5) Real bodies are a novelty act.

Picture this scene: 

Designer sends non-size-0, white-haired, or non-able-bodied person down runway.
Designer hailed by media as “trailblazing” and “cutting edge”.
Said-model is called “brave” and “inspiring”.
Everything goes back to how it was before.
The end.

 

Kudos to any brand that moves away from gender and body normative clothing, but after all the token fawning has died down, most designers go straight back to focusing on size 00 to 6, ‘nude’ tank tops, and bondage-style dresses sold as workwear.

"I’m so excited that (plus-size women are) finally getting a seat at the table, but it’s exhausting to have to always talk about how 'brave' you are for getting into a bikini because your cellulite is hanging out." – Ashley Graham

Celebrating body diversity in fashion shouldn’t be big news, it should be old news.

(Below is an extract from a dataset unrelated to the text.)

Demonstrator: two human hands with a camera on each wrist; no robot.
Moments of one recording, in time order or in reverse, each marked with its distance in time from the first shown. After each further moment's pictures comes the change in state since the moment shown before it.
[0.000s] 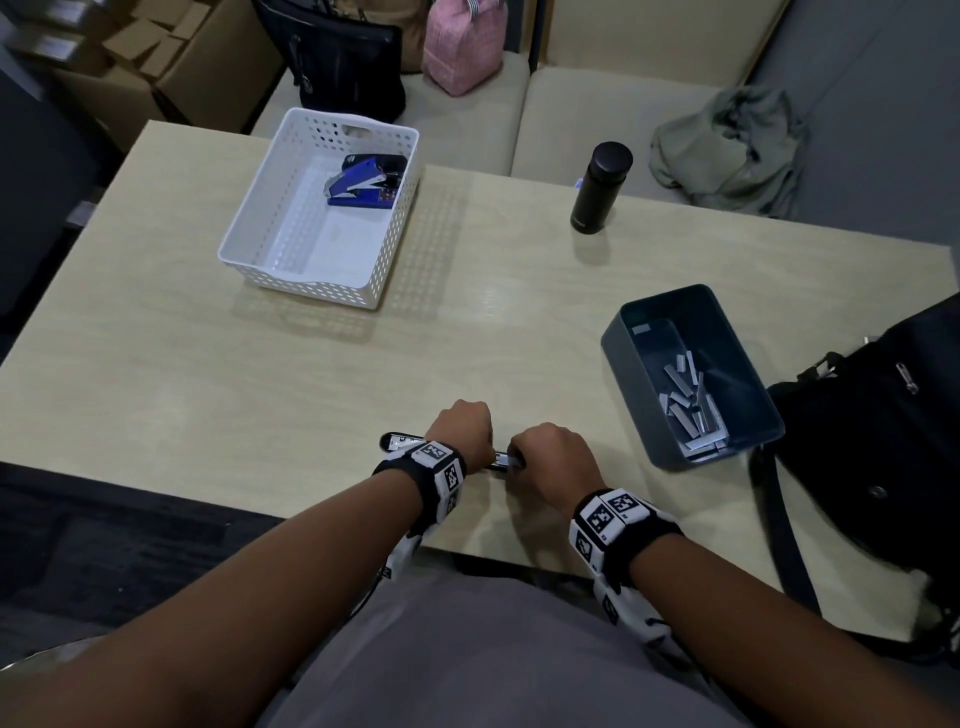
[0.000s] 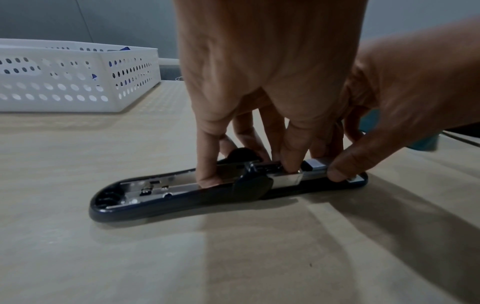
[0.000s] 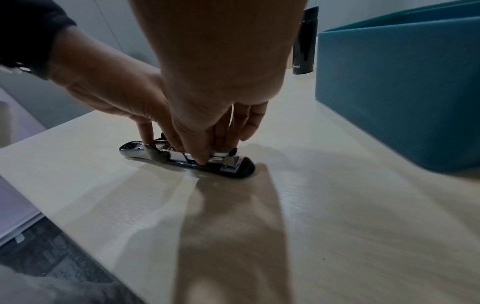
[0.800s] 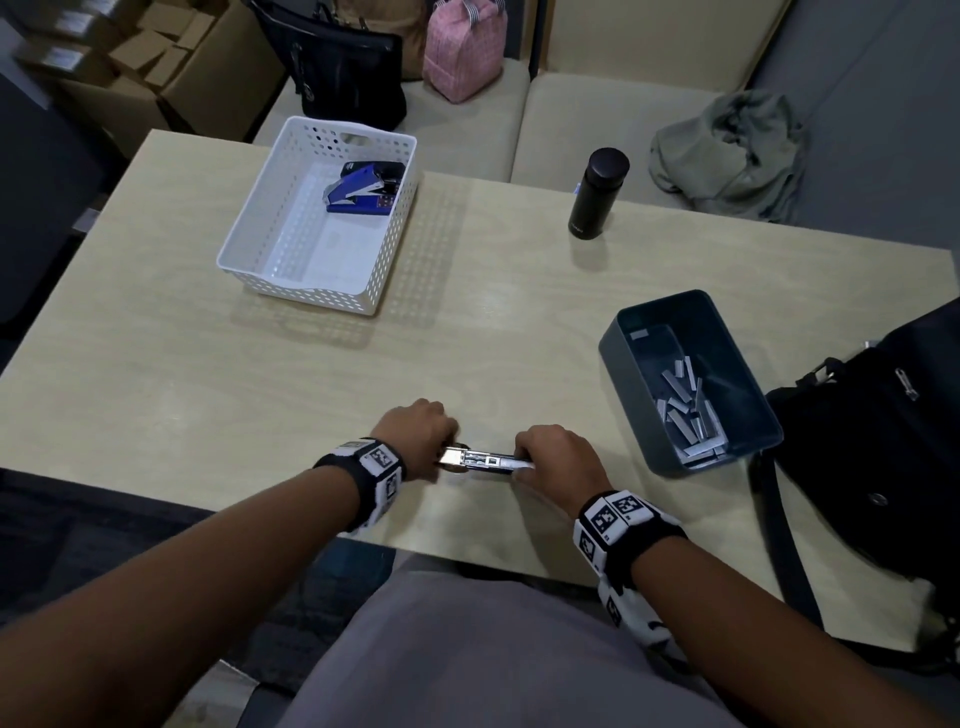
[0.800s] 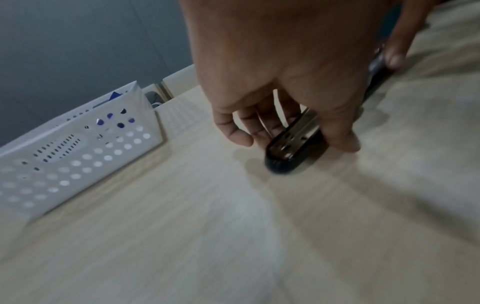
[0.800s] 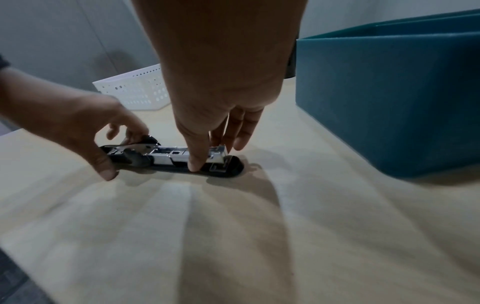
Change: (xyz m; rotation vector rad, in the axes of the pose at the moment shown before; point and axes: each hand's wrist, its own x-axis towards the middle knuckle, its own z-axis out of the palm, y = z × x) left_hand -0.007 -0.055 -0.023 0.412 -0.020 0.244; right_hand 0.002 0.017 0.002 0.139 0.029 0.000
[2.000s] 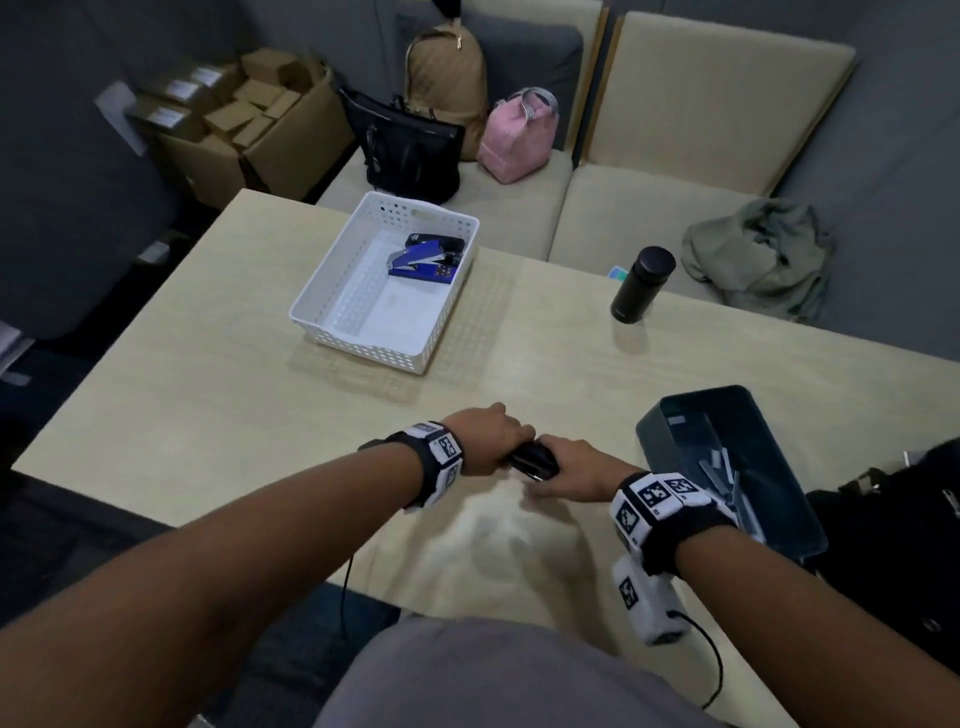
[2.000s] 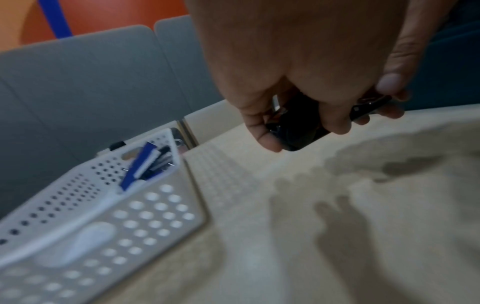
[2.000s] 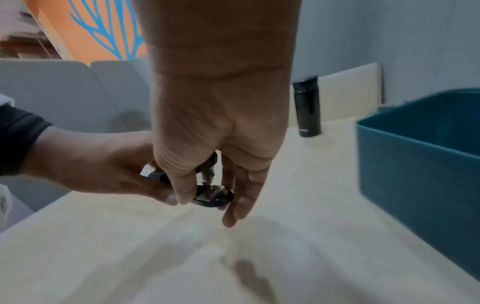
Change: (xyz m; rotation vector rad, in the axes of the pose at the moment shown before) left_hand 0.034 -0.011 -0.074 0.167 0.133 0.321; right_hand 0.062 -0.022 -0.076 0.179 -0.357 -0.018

Sure there’s been a little shift, but we’re pretty sure Sisyphus found it easier to push that boulder up the mountain. When 99.9% of female consumers are not fitting into or feeling good wearing the clothes being presented by the fashion industry, this isn’t just a problem, it’s an insult. And one that this industry, with all its billions and influence, has more than enough power to do something about.